▸ **The task**
From top to bottom, each entry below must be reproduced exactly.

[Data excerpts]
- - - -

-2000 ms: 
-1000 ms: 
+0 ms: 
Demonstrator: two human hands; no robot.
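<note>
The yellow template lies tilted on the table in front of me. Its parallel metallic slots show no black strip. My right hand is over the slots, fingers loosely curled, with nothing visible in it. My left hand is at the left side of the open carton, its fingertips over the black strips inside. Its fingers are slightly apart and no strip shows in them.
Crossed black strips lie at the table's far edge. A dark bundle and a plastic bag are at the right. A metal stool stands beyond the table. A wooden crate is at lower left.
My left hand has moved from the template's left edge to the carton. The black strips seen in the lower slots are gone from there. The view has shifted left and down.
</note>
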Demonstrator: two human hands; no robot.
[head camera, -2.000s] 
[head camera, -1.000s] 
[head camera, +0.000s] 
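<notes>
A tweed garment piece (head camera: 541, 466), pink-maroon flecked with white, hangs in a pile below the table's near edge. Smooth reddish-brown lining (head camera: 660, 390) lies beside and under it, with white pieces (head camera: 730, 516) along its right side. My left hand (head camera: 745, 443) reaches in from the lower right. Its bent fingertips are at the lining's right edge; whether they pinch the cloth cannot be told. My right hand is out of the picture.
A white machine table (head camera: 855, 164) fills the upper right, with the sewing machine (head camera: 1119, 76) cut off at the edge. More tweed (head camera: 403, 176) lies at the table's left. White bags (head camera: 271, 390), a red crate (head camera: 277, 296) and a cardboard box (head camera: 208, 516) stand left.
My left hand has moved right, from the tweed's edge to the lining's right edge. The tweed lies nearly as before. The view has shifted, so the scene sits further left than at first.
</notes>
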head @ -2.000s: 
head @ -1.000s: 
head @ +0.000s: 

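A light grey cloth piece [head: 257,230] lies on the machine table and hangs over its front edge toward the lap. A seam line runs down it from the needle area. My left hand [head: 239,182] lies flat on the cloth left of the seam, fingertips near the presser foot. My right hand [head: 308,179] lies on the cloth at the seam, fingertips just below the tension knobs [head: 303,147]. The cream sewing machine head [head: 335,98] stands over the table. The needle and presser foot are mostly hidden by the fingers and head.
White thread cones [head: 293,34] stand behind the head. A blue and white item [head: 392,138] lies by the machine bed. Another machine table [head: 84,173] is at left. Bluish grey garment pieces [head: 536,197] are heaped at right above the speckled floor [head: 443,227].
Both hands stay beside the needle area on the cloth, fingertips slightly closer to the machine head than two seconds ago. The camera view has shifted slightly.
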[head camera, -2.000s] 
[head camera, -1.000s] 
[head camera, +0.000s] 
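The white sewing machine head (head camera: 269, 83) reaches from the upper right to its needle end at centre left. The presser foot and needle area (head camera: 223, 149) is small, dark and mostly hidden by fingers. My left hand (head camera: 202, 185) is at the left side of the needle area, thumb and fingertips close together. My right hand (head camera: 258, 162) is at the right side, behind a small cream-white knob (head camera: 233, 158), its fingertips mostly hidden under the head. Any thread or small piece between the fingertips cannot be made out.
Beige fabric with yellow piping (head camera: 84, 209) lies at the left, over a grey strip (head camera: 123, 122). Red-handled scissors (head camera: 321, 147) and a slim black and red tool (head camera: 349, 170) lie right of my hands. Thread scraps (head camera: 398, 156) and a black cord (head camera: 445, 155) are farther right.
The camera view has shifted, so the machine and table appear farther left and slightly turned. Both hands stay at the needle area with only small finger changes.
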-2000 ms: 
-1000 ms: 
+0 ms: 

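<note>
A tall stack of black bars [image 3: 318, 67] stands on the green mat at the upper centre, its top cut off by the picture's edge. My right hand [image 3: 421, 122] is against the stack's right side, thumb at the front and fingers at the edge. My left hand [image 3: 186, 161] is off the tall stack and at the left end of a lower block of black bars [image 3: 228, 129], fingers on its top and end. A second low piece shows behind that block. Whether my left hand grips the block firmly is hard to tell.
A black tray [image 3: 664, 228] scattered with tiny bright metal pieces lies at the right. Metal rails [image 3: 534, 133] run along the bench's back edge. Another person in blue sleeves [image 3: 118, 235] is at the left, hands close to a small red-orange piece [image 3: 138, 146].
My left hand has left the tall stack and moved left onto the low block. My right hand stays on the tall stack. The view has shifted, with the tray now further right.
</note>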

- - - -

▸ **Result for this task**
-2000 ms: 
-1000 ms: 
+0 ms: 
Demonstrator: two human hands; no robot.
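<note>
The yellow template lies tilted on the table in front of me. Its parallel metallic slots show no black strip. My right hand is over the slots, fingers loosely curled, with nothing visible in it. My left hand is at the left side of the open carton, its fingertips over the black strips inside. Its fingers are slightly apart and no strip shows in them.
Crossed black strips lie at the table's far edge. A dark bundle and a plastic bag are at the right. A metal stool stands beyond the table. A wooden crate is at lower left.
My left hand has moved from the template's left edge to the carton. The black strips seen in the lower slots are gone from there. The view has shifted left and down.
</note>
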Demonstrator: two human hands; no robot.
[head camera, -2.000s] 
[head camera, -1.000s] 
[head camera, +0.000s] 
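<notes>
A tweed garment piece (head camera: 541, 466), pink-maroon flecked with white, hangs in a pile below the table's near edge. Smooth reddish-brown lining (head camera: 660, 390) lies beside and under it, with white pieces (head camera: 730, 516) along its right side. My left hand (head camera: 745, 443) reaches in from the lower right. Its bent fingertips are at the lining's right edge; whether they pinch the cloth cannot be told. My right hand is out of the picture.
A white machine table (head camera: 855, 164) fills the upper right, with the sewing machine (head camera: 1119, 76) cut off at the edge. More tweed (head camera: 403, 176) lies at the table's left. White bags (head camera: 271, 390), a red crate (head camera: 277, 296) and a cardboard box (head camera: 208, 516) stand left.
My left hand has moved right, from the tweed's edge to the lining's right edge. The tweed lies nearly as before. The view has shifted, so the scene sits further left than at first.
</notes>
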head @ -2.000s: 
head @ -1.000s: 
head @ +0.000s: 

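A light grey cloth piece [head: 257,230] lies on the machine table and hangs over its front edge toward the lap. A seam line runs down it from the needle area. My left hand [head: 239,182] lies flat on the cloth left of the seam, fingertips near the presser foot. My right hand [head: 308,179] lies on the cloth at the seam, fingertips just below the tension knobs [head: 303,147]. The cream sewing machine head [head: 335,98] stands over the table. The needle and presser foot are mostly hidden by the fingers and head.
White thread cones [head: 293,34] stand behind the head. A blue and white item [head: 392,138] lies by the machine bed. Another machine table [head: 84,173] is at left. Bluish grey garment pieces [head: 536,197] are heaped at right above the speckled floor [head: 443,227].
Both hands stay beside the needle area on the cloth, fingertips slightly closer to the machine head than two seconds ago. The camera view has shifted slightly.
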[head camera, -2.000s] 
[head camera, -1.000s] 
[head camera, +0.000s] 
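The white sewing machine head (head camera: 269, 83) reaches from the upper right to its needle end at centre left. The presser foot and needle area (head camera: 223, 149) is small, dark and mostly hidden by fingers. My left hand (head camera: 202, 185) is at the left side of the needle area, thumb and fingertips close together. My right hand (head camera: 258, 162) is at the right side, behind a small cream-white knob (head camera: 233, 158), its fingertips mostly hidden under the head. Any thread or small piece between the fingertips cannot be made out.
Beige fabric with yellow piping (head camera: 84, 209) lies at the left, over a grey strip (head camera: 123, 122). Red-handled scissors (head camera: 321, 147) and a slim black and red tool (head camera: 349, 170) lie right of my hands. Thread scraps (head camera: 398, 156) and a black cord (head camera: 445, 155) are farther right.
The camera view has shifted, so the machine and table appear farther left and slightly turned. Both hands stay at the needle area with only small finger changes.
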-2000 ms: 
-1000 ms: 
+0 ms: 

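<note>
A tall stack of black bars [image 3: 318, 67] stands on the green mat at the upper centre, its top cut off by the picture's edge. My right hand [image 3: 421, 122] is against the stack's right side, thumb at the front and fingers at the edge. My left hand [image 3: 186, 161] is off the tall stack and at the left end of a lower block of black bars [image 3: 228, 129], fingers on its top and end. A second low piece shows behind that block. Whether my left hand grips the block firmly is hard to tell.
A black tray [image 3: 664, 228] scattered with tiny bright metal pieces lies at the right. Metal rails [image 3: 534, 133] run along the bench's back edge. Another person in blue sleeves [image 3: 118, 235] is at the left, hands close to a small red-orange piece [image 3: 138, 146].
My left hand has left the tall stack and moved left onto the low block. My right hand stays on the tall stack. The view has shifted, with the tray now further right.
</note>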

Nothing further is required of the output.